WHAT YOU HAVE TO DO -
Write out the listing exactly as it is given.
Start of Block
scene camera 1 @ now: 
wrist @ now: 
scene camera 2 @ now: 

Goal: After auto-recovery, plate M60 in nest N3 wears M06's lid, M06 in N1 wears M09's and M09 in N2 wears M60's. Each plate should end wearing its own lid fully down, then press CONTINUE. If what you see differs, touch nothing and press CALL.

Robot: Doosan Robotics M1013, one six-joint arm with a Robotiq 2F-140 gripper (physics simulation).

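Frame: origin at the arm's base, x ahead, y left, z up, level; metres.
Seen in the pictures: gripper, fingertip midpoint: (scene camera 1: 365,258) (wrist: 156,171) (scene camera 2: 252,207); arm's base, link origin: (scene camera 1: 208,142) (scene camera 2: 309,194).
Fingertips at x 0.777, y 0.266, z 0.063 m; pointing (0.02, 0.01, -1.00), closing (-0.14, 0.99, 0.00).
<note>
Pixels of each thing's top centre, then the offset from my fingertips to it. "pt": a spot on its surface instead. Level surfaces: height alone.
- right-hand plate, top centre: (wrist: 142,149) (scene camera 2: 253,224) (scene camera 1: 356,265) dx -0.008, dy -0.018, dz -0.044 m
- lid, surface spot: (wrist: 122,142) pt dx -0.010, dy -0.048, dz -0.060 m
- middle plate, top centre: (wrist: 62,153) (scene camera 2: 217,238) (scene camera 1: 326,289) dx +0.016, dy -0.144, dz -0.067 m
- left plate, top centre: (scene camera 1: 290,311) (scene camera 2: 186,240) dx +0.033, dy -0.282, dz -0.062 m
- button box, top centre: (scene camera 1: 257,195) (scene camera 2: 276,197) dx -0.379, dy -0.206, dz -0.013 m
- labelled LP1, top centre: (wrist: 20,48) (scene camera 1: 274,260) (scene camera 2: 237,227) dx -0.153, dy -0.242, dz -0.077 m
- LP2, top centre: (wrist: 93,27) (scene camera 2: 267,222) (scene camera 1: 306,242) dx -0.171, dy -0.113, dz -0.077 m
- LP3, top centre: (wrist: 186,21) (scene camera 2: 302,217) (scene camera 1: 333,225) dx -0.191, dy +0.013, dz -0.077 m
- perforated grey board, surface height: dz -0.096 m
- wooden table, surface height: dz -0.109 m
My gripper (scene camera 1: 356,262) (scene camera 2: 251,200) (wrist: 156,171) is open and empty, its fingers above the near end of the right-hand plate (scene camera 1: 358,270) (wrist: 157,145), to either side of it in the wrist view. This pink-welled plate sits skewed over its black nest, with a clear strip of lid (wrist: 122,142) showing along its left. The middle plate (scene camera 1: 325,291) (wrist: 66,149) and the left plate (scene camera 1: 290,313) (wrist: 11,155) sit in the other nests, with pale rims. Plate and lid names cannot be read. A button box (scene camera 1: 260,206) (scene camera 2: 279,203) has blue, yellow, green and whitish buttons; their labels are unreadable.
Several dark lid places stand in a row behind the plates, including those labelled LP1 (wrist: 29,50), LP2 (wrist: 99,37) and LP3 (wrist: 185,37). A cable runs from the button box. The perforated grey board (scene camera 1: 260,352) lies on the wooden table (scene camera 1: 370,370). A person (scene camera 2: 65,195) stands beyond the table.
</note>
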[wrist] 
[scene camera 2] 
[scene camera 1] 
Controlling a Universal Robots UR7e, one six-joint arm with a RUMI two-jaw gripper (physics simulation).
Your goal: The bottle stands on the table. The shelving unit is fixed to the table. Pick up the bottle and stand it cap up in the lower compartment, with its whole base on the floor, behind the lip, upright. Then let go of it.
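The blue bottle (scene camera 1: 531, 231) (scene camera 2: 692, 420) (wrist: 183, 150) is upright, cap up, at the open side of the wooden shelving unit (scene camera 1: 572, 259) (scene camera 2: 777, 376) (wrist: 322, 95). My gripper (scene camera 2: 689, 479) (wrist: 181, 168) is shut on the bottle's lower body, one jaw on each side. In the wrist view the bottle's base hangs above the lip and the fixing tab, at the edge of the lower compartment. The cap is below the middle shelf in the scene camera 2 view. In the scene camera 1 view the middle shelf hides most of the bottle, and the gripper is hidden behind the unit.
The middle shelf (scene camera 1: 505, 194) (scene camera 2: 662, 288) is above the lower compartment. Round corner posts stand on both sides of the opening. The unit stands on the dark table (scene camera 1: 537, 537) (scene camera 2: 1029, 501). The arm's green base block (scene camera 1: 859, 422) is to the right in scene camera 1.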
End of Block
TASK SOLUTION -
scene camera 1 @ now: 
wrist @ now: 
scene camera 2 @ now: 

Goal: After auto-recovery, plate M60 in nest N3 wears M06's lid, M06 in N1 wears M09's and M09 in N2 wears M60's. Each plate should end wearing its own lid fully down, then press CONTINUE. If what you see differs, touch nothing and press CALL.

Robot: Doosan Robotics M1013, one six-joint arm with a Robotiq 2F-140 gripper (physics simulation).

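Frame: origin at the arm's base, x ahead, y left, z up, level; metres.
Seen in the pictures: gripper, fingertip midpoint: (scene camera 1: 365,258) (wrist: 156,171) (scene camera 2: 252,207); arm's base, link origin: (scene camera 1: 208,142) (scene camera 2: 309,194).
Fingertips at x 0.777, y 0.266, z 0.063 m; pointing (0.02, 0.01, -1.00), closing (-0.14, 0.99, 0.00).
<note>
Pixels of each thing's top centre, then the offset from my fingertips to it. "pt": a spot on its surface instead. Level surfaces: height alone.
- right-hand plate, top centre: (wrist: 142,149) (scene camera 2: 253,224) (scene camera 1: 356,265) dx -0.008, dy -0.018, dz -0.044 m
- lid, surface spot: (wrist: 122,142) pt dx -0.010, dy -0.048, dz -0.060 m
- middle plate, top centre: (wrist: 62,153) (scene camera 2: 217,238) (scene camera 1: 326,289) dx +0.016, dy -0.144, dz -0.067 m
- left plate, top centre: (scene camera 1: 290,311) (scene camera 2: 186,240) dx +0.033, dy -0.282, dz -0.062 m
- button box, top centre: (scene camera 1: 257,195) (scene camera 2: 276,197) dx -0.379, dy -0.206, dz -0.013 m
- labelled LP1, top centre: (wrist: 20,48) (scene camera 1: 274,260) (scene camera 2: 237,227) dx -0.153, dy -0.242, dz -0.077 m
- LP2, top centre: (wrist: 93,27) (scene camera 2: 267,222) (scene camera 1: 306,242) dx -0.171, dy -0.113, dz -0.077 m
- LP3, top centre: (wrist: 186,21) (scene camera 2: 302,217) (scene camera 1: 333,225) dx -0.191, dy +0.013, dz -0.077 m
- perforated grey board, surface height: dz -0.096 m
- wooden table, surface height: dz -0.109 m
My gripper (scene camera 1: 356,262) (scene camera 2: 251,200) (wrist: 156,171) is open and empty, its fingers above the near end of the right-hand plate (scene camera 1: 358,270) (wrist: 157,145), to either side of it in the wrist view. This pink-welled plate sits skewed over its black nest, with a clear strip of lid (wrist: 122,142) showing along its left. The middle plate (scene camera 1: 325,291) (wrist: 66,149) and the left plate (scene camera 1: 290,313) (wrist: 11,155) sit in the other nests, with pale rims. Plate and lid names cannot be read. A button box (scene camera 1: 260,206) (scene camera 2: 279,203) has blue, yellow, green and whitish buttons; their labels are unreadable.
Several dark lid places stand in a row behind the plates, including those labelled LP1 (wrist: 29,50), LP2 (wrist: 99,37) and LP3 (wrist: 185,37). A cable runs from the button box. The perforated grey board (scene camera 1: 260,352) lies on the wooden table (scene camera 1: 370,370). A person (scene camera 2: 65,195) stands beyond the table.
</note>
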[wrist] 
[scene camera 2] 
[scene camera 1] 
Controlling a Universal Robots UR7e, one six-joint arm with a RUMI two-jaw gripper (physics simulation).
Your goal: The bottle stands on the table. The shelving unit is fixed to the table. Pick up the bottle and stand it cap up in the lower compartment, with its whole base on the floor, behind the lip, upright. Then let go of it.
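The blue bottle (scene camera 1: 531, 231) (scene camera 2: 692, 420) (wrist: 183, 150) is upright, cap up, at the open side of the wooden shelving unit (scene camera 1: 572, 259) (scene camera 2: 777, 376) (wrist: 322, 95). My gripper (scene camera 2: 689, 479) (wrist: 181, 168) is shut on the bottle's lower body, one jaw on each side. In the wrist view the bottle's base hangs above the lip and the fixing tab, at the edge of the lower compartment. The cap is below the middle shelf in the scene camera 2 view. In the scene camera 1 view the middle shelf hides most of the bottle, and the gripper is hidden behind the unit.
The middle shelf (scene camera 1: 505, 194) (scene camera 2: 662, 288) is above the lower compartment. Round corner posts stand on both sides of the opening. The unit stands on the dark table (scene camera 1: 537, 537) (scene camera 2: 1029, 501). The arm's green base block (scene camera 1: 859, 422) is to the right in scene camera 1.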

This finishes the exercise.